Why doesn’t Hamid name Saeed and Nadia’s city or country?
Hamid doesn’t name Saeed and Nadia’s country in order to suggest that their home country or city could be any country or city, highlighting that any human could become a refugee. Although the narrator includes some details that might make the reader assume their country is somewhere in South Asia or the Middle East, s/he emphasizes the things that make this city legibly modern and reasonably prosperous, such as its universities, advertising agencies, and shopping malls. The narrator further notes that this city has taken in refugees, implying that some people would consider this city an improvement or safe haven in the case of a crisis. Saeed’s home in the city is a loving and peaceful place, appealing to readers, who can relate to its universal themes of family and support. In these ways, the city is both anonymous and universal, reflecting locations and themes that are relevant to all people.

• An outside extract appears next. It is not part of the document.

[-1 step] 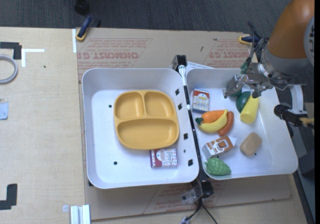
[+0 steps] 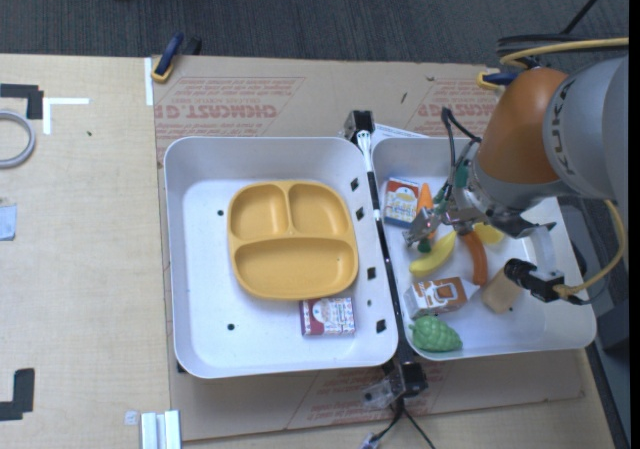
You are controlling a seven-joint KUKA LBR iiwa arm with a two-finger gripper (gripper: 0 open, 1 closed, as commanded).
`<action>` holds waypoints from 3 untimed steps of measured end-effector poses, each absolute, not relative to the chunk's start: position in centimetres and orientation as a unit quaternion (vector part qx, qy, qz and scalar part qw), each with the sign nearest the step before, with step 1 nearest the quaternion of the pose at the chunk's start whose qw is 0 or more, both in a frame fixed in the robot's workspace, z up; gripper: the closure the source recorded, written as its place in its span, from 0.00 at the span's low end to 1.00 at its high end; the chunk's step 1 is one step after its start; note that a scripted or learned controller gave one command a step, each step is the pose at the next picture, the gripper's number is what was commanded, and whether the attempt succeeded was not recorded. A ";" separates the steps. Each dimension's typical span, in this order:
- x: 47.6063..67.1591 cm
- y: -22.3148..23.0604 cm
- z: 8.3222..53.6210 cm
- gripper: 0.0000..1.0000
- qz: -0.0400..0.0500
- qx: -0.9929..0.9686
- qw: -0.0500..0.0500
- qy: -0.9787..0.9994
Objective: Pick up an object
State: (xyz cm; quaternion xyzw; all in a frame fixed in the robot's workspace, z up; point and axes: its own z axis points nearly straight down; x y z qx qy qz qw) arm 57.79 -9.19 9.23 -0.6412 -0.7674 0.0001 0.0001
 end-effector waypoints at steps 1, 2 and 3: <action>57.9 -9.3 10.2 1.00 0.000 -0.643 0.000 -0.766; 57.9 -9.3 10.2 0.00 0.000 -0.642 -0.001 -0.766; 51.6 -13.2 9.2 0.00 0.000 -0.666 0.000 -0.746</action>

As the unnamed city does not reflect preconceived notions of a place that could be destroyed by war, Saeed and Nadia challenge preconceptions of who refugees are. They are both reasonably well-off and well-educated individuals with stable lives, making them people we might not expect to have to flee for their lives. While the frightened dark-skinned man in Chapter 1 or the awed Sri Lankan family in Chapter 4 might match stereotypical depictions of frightened refugees as poor or vulnerable, Saeed and Nadia remind us that not all refugees fit this profile. In these way, not naming the city reminds readers to treat refugees with the dignity that we would want, for we, too, may become refugees someday.
Does the stress of migration break up Saeed and Nadia, or are they just fundamentally incompatible?

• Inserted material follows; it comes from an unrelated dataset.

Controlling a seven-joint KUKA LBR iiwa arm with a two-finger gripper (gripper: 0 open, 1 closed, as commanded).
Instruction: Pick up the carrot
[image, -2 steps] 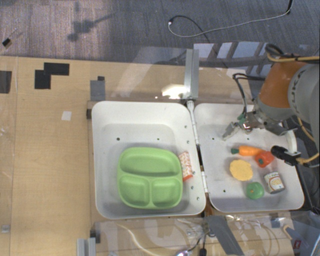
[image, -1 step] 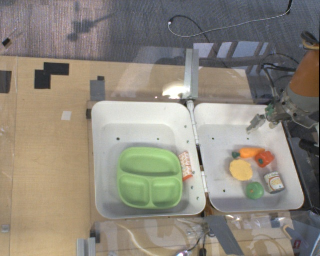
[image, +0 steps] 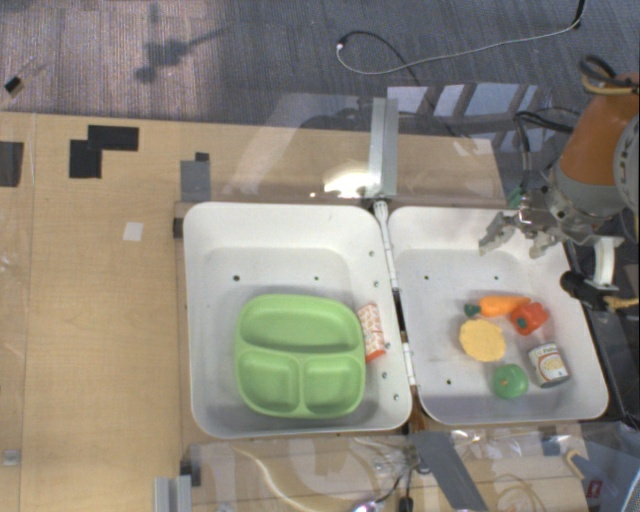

Rather than the stress of migration, the freedom of stability actually creates the final rift in Saeed and Nadia’s relationship. Although Saeed and Nadia have differences that may have caused strife throughout their relationship, the freedom they find from immigrating to Marin ultimately causes their breakup. For example, in their home country, where their religion is the default, Nadia doesn’t mind Saeed’s piousness because he doesn’t force it on her. Conversely, her irreligiousness doesn’t bother him because he’s surrounded by others who feel similarly about his religion, and thus he feels secure in his religious practice. However, outside of their country, Saeed finds religion even more important because it connects him to his culture and his family from afar, and Nadia’s rejection feels more personal. Without a religious default, Nadia finds Saeed’s religiousness increasingly stifling. When Saeed has the freedom to explore his spirituality in Marin without the threat of violence, he draws close to the preacher’s daughter, not merely because she’s religious but because he relates to her relationship with religion and her underlying values.

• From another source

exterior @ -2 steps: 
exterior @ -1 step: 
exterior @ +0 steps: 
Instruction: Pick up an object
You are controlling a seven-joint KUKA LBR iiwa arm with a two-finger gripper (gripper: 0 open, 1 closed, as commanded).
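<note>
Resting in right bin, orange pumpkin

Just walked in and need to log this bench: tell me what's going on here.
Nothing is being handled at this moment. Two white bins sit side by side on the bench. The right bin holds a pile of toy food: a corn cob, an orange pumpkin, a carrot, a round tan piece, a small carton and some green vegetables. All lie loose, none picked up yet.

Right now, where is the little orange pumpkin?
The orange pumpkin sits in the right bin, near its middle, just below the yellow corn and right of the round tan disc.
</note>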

In Nadia’s case, traveling to a country that accepts the existence of bisexuality gives her the opportunity to question her sexuality without fear and pursue a relationship with a woman. The political stability in Marin also give Nadia the ability to leave her physical home with Saeed and safely establish herself as an independent woman, something that would not have been possible in Mykonos or Dark London. This freedom to explore and find people whose values actually match theirs causes Saeed and Nadia’s differences to become insurmountable. The stress of migration—the political instability, threat of violence, and need to hold on to someone familiar—actually bound them together. When this stress is removed, they can move on in their lives.
How does Hamid use the word “native” throughout the novel and why??
Hamid’s use of the word “native” as opposed to “citizen” serves to question what it means to be native or indigenous to somewhere. In the London section, the word “native” stands out because of its history in British writing to refer to Britain’s colonial subjects, who were often portrayed as irrational or unintelligent. The use of “native” here turns the colonial narrative on its head, with people of color viewing white British people as unreasonable and even hostile, evoking Britain’s colonial past and revealing the hypocrisy of their anti-migrant stance. Hamid further reveals the hypocrisy inherent in the British concept of indigeneity in the narrator’s discussion of the digger driver’s wife. Nadia assumes the woman is natively British, but it turns out that she’s merely a white woman who immigrated from an English-speaking country. Unlike the refugees, she holds a supervisory position, suggesting that both her whiteness and her length of time in the country have conferred an honorary native-ness upon her.
In the Marin section, the use of the word “native” questions the American understanding of who actually comes from the United States. Because the word “native” in the British section refers to (primarily) white British citizens, the narrator’s comment that most of the natives in Marin are dead initially confuses the reader, until the narrator makes it clear that s/he means the indigenous nations who lived in Marin before European colonialism. This cognitive dissonance serves as a reminder that the United States began with a mass migration of Europeans to an already inhabited continent. In the United States, the narrator uses “native” to refer to Native Americans, Black descendants of enslaved Africans, and other citizens of the United States. The diverse and complicated relationship these three groups have with each other also destabilizes the concept of native because people cannot agree on what it means and what actually confers native status on a person.